◆ AIM OF THE TASK: Counting only lines below that hold "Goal", give the total alone.

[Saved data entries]

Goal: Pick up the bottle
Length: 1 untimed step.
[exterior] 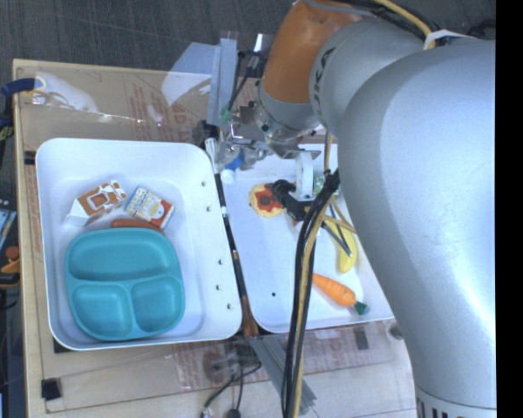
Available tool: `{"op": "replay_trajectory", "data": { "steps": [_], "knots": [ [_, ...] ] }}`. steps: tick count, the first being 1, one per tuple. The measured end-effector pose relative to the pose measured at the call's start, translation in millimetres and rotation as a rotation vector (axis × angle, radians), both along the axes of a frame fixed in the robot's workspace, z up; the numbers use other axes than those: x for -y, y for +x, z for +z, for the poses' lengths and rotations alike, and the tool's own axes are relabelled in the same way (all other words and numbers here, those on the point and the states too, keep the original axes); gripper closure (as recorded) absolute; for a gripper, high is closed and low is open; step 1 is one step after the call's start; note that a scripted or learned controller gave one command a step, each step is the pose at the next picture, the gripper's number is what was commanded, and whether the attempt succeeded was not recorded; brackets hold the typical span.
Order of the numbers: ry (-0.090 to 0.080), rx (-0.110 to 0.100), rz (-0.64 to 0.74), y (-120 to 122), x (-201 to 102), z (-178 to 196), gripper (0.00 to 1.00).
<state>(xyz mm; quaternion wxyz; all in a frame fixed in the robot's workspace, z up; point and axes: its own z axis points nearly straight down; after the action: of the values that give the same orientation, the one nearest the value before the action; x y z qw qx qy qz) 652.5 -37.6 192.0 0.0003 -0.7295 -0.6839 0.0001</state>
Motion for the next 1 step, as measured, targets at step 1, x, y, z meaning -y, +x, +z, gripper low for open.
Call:
{"op": "replay_trajectory", "data": {
  "steps": [1],
  "knots": [
    [-0.001, -0.001, 0.002, 3.8, -77.0, 58.3, 1.00]
  ]
}}
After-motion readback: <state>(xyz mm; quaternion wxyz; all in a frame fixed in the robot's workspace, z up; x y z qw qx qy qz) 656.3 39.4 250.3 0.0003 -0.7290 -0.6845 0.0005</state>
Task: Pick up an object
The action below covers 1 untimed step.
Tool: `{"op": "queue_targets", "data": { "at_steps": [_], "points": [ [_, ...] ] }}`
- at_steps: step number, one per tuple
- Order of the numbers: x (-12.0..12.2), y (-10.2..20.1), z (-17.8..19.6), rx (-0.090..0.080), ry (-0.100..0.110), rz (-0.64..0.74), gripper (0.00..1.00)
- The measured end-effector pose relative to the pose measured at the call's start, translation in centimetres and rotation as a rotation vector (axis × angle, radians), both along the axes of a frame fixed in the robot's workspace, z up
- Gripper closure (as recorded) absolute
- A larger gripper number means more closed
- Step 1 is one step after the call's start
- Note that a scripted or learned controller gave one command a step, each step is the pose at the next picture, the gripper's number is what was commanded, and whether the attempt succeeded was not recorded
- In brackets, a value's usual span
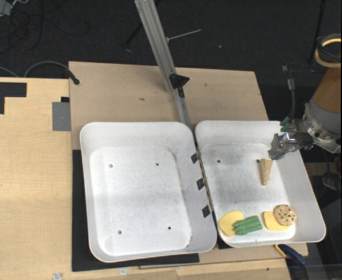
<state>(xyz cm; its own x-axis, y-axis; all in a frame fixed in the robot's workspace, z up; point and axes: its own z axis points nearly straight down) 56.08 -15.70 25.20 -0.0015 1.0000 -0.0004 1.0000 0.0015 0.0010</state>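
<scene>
The right bin (235,144) holds a tan cone-shaped piece (265,170) near its right side. Along its front edge lie a yellow piece (229,220), a green piece (247,225) leaning on it, and a round brown-speckled cookie (284,214) on another yellow piece (275,223). My gripper (277,146) hangs over the right bin's far right part, just above and slightly right of the cone's wide end. Nothing shows between its fingers.
The left bin (136,185) lies beside the right one, joined by black clips (198,182). A slanted metal rail (162,54) rises behind the bins. Light wooden bench surface extends to the left.
</scene>
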Motion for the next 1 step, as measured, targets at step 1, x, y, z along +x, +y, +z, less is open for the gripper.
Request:
{"op": "queue_targets", "data": {
  "at_steps": [1],
  "points": [
    [-0.11,5.82,0.15,0.003,0.004,0.003,1.0]
  ]
}}
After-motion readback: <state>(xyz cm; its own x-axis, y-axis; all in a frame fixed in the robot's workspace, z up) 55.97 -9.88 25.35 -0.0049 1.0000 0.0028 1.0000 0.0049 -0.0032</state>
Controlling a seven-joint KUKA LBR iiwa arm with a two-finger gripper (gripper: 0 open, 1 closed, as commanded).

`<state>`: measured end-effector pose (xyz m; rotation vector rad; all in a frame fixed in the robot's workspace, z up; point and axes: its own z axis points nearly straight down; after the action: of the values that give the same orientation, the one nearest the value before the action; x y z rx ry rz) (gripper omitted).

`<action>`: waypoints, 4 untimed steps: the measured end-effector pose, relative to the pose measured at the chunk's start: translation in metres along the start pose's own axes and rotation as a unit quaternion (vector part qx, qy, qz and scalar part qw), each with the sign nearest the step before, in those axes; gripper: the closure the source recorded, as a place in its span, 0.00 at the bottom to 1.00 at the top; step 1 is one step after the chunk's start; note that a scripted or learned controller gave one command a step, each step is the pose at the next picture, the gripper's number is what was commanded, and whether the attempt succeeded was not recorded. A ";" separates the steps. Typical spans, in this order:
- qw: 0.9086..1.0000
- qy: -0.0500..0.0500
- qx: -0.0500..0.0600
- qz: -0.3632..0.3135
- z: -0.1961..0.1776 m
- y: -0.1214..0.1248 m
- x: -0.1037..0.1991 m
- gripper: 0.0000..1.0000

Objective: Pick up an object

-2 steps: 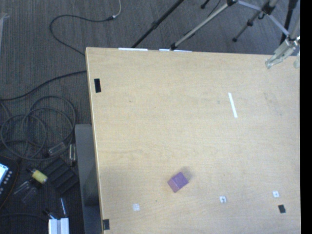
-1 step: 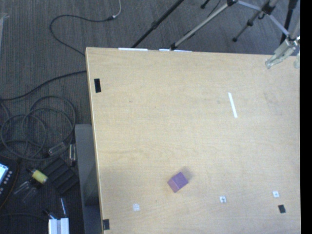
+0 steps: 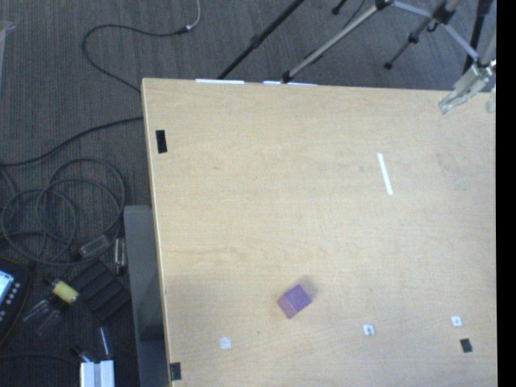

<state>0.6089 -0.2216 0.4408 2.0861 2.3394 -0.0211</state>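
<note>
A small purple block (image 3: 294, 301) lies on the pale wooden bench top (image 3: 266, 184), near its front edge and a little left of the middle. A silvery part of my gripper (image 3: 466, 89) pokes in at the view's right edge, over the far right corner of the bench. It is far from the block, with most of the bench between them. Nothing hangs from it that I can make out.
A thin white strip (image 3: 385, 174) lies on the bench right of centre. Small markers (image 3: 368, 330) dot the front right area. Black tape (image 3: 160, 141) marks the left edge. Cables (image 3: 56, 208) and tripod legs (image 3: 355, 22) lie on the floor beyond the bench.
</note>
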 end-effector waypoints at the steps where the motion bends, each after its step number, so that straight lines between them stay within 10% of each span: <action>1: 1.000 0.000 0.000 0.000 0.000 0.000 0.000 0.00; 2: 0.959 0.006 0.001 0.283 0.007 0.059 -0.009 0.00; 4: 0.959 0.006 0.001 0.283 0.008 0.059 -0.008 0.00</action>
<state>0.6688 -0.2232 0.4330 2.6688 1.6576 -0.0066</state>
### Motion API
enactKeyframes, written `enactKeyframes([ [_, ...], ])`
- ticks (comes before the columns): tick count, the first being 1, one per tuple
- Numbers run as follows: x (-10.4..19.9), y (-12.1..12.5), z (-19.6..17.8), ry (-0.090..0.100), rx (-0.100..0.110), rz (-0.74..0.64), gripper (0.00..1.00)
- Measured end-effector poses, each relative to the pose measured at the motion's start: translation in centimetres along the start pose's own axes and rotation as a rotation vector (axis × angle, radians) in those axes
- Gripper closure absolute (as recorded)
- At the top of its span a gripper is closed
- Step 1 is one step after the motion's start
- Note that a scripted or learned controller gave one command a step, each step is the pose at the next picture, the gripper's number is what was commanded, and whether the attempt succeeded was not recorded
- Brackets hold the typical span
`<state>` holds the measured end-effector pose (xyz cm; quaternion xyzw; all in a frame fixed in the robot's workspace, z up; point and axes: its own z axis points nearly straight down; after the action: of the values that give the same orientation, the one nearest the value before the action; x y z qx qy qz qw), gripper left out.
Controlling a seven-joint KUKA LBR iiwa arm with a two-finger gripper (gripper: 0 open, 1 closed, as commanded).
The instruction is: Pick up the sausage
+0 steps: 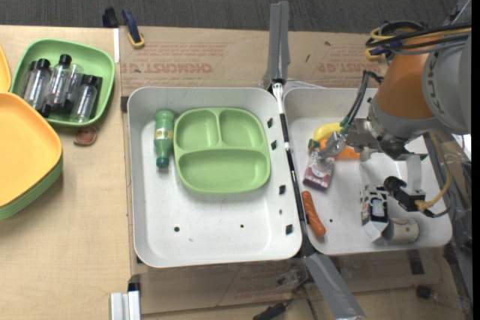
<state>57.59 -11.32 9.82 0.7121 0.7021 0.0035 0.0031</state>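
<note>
Two white bins, side by side; one arm entering from the right. Item of interest: the sausage [313, 214] — orange-red, slender, lying in the right bin [341, 240] close against its left wall, toward the near edge. Its long axis runs from upper left to lower right, slightly off parallel with that wall.

Gripper [331, 148]: positioned over the upper part of the same bin, amid clutter. Whether it is spread or closed cannot be made out, nor whether it has hold of anything.

Beside the gripper: a yellow piece [324, 133], an orange piece [347, 153], and just below it a purple packet [318, 173]. Well off to its left, in the left bin [217, 240]: a green divided tray [222, 150] and a green bottle [163, 137].

Key relation — the sausage lies nearer the camera than the gripper and slightly to its left, apart from it, beyond the purple packet. Judgement: the task is not yet done; a short travel toward the near edge is needed, with the fingers set across the sausage's axis. The adjacent wall may crowd one finger.
</note>
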Motion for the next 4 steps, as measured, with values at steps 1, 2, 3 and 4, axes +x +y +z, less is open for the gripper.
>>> enactKeyframes([
  [1, -0.9, 2.5, 0.1, -0.001, -0.001, -0.015, 0.0],
  [2, -0.9, 2.6, -0.9, 0.0, -0.003, -0.015, 1.0],
  [3, 0.0, 1.5, -0.3, -0.008, -0.012, 0.043, 1.0],
  [4, 1.6, 0.1, -0.3, -0.006, -0.007, 0.038, 1.0],
])
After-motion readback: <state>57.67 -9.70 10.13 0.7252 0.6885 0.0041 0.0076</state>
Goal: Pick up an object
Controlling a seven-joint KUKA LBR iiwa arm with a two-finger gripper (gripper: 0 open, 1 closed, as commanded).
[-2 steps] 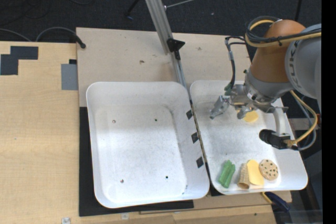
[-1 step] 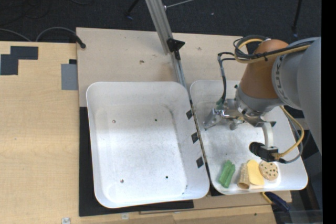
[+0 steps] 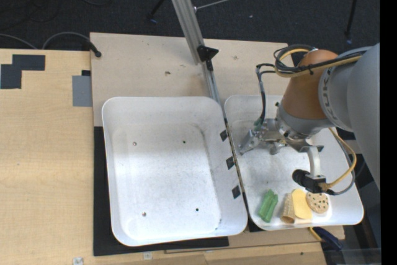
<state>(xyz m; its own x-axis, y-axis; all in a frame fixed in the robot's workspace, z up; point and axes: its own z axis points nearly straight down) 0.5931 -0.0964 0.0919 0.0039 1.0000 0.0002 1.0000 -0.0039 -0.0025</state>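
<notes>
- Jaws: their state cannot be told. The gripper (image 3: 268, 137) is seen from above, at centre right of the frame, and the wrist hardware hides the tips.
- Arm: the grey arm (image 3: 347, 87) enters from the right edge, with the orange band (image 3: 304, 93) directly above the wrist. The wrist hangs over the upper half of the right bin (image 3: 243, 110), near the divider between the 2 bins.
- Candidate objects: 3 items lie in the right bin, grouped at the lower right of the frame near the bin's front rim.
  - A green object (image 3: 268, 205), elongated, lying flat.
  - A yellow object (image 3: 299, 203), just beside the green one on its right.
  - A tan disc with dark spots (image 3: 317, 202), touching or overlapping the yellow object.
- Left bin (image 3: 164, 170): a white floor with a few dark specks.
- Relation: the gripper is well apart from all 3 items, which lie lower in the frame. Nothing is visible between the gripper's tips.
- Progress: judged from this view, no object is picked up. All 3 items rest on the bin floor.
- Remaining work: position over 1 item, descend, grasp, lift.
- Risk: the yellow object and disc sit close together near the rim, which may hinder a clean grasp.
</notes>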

◆ RESPONSE AREA: 2